The present invention relates generally to a gas turbine engine reduction gearbox, and in particular, to an integrated roller bearing and oil transfer sleeve for use in a gas turbine engine reduction gearbox.
Reduction gearboxes of gas turbine engines, especially those in acrobatic propeller-driven engines, experience considerable in-flight stresses resulting in significant bending of all rotating shafts within the gearbox. As these gearboxes contain gears rotating at extremely high speeds, a constant supply of oil is required for cooling and lubrication of the components. As such, it is known to feed oil to rotating gears via paths between concentric rotating parts and internal oil supply cavities within the shafts and planetary gear carriers. These oil paths and cavities can become restricted due to the flight stress-induced bending of the components, which results in a reduced oil flow to the rotating elements.
It is currently known to use an oil transfer sleeve 52 which aids distribution of oil within a gearbox 50, as shown in FIG. 1. Such a sleeve 52 generally receives oil from an outer chamber 54, and provides distribution of the oil to inner rotating elements such as the planetary carrier 56 and the planet gears 58. An oil film can be provided within the inner diameter of the oil transfer sleeve 52, creating a journal bearing for supporting the inner rotating shaft 60 of the planetary carrier 56, for example. Internal oil feed cavities 62 within the inner shaft 60 that is supported by the journal bearing can become pinched by bending forces, resulting in reduced oil flow to the rotating gears.

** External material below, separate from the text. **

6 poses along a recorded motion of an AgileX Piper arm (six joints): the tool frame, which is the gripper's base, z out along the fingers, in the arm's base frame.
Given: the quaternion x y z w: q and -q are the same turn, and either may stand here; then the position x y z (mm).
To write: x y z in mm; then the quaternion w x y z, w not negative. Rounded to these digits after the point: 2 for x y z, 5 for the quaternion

There is therefore a need for a new shaft supporting member which reduces shaft bending and provides oil to the shaft inner cavities.
It is an object of the present invention to provide a bearing element which reduces shaft bending in a gas turbine engine gearbox.

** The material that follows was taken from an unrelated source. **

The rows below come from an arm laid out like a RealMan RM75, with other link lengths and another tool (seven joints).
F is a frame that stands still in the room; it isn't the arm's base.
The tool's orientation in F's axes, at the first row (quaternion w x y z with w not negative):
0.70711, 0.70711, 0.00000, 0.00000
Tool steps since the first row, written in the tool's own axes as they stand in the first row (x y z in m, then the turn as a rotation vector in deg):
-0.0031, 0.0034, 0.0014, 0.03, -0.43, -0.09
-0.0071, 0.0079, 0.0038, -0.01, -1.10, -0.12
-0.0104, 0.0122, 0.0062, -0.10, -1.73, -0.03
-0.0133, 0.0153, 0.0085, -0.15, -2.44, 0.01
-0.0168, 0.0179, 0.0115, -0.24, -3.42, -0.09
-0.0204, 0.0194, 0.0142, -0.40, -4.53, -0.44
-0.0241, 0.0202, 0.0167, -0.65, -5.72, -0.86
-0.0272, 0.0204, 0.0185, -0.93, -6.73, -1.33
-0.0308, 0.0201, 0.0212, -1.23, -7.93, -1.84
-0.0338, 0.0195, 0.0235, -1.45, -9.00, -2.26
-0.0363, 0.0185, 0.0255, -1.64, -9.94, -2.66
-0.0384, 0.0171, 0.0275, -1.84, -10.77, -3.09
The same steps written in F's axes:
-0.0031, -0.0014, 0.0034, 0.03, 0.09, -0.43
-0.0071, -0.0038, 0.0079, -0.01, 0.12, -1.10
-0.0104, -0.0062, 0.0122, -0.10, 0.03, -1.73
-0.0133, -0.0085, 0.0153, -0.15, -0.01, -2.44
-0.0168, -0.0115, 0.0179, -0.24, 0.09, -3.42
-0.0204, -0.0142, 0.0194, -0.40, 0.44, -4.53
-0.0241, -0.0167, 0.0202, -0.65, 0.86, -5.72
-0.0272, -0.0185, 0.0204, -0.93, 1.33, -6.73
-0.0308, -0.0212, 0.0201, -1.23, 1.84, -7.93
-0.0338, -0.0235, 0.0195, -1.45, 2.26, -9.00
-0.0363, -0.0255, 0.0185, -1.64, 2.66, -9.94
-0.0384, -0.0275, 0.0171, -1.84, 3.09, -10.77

It is a further object of the present invention to provide a roller bearing assembly integrally formed with a fluid transfer sleeve capable of lubrication fluid distribution.

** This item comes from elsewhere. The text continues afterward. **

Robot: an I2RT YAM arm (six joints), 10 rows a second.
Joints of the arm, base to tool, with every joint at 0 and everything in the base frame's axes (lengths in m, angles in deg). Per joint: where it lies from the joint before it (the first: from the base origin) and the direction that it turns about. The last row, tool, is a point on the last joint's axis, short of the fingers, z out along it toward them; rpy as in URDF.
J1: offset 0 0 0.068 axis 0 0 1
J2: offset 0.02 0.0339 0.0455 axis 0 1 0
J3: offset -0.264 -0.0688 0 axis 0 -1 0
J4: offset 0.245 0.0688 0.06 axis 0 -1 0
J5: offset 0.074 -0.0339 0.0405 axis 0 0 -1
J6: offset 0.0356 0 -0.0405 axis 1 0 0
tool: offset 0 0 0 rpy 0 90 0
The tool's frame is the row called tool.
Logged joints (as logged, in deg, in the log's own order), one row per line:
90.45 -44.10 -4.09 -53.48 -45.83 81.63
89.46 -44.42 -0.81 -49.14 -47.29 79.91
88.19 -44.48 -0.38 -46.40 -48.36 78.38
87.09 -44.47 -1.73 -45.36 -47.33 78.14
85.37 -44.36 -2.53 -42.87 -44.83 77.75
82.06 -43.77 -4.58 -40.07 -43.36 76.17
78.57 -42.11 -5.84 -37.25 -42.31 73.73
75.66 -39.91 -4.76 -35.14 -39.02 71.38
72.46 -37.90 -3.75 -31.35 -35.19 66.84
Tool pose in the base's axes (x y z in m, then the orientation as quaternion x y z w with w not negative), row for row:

Therefore, in accordance with the present invention, there is provided an integrated roller bearing and fluid transfer sleeve adapted for supporting and transferring fluid to a rotating shaft in a gas turbine engine reduction gearbox, the integrated roller bearing and fluid transfer sleeve comprising: a fluid transfer sleeve comprising a sleeve casing defining therein an annular fluid plenum open radially outwardly; at least two spaced apart roller bearing assemblies each comprising an annular outer race integral with the sleeve casing and each assembly including a plurality of roller elements supported by said outer race, each roller bearing assembly being disposed within the sleeve casing, one at each opposing end thereof, and the plurality of roller elements in each assembly defining a first inner diameter substantially equal to an outer diameter of the rotating shaft adapted to be supported by the roller bearing assemblies; the sleeve casing having an inner circumferential, axially extending surface, between said roller bearing assemblies, and defining a second inner diameter greater than said first inner diameter, such that an annular fluid leakage clearance can be formed between said inner circumferential surface of the sleeve casing and an outer circumferential surface of the rotating shaft; and at least an aperture being defined in the sleeve casing, permitting fluid flow from the annular fluid plenum to the fluid leakage clearance; whereby fluid in the fluid leakage clearance is transferable to the roller elements of the roller bearing assemblies and to the rotating shaft.
There is also provided, in accordance with the present invention, a composite bearing assembly adapted for supporting a rotating shaft in a gas turbine engine reduction gearbox, the composite bearing assembly comprising: a substantially cylindrical sleeve casing having at least a roller bearing disposed at each end thereof; the roller bearing comprising an outer race, integrally formed with the sleeve casing, and a plurality of roller elements supported by the outer race and disposed radially inward therefrom; and the sleeve casing comprising a central portion, axially located between the roller bearings, comprising an inner circumferential surface having an internal diameter greater than an outer diameter of the rotating shaft adapted to be supported by the roller bearings, such that an annular fluid leakage clearance, adapted to receive a fluid therein, is formed between said inner circumferential surface and an outer surface of the rotating shaft; whereby the composite bearing assembly provides both direct rolling contact and hydrodynamic support for the rotating shaft.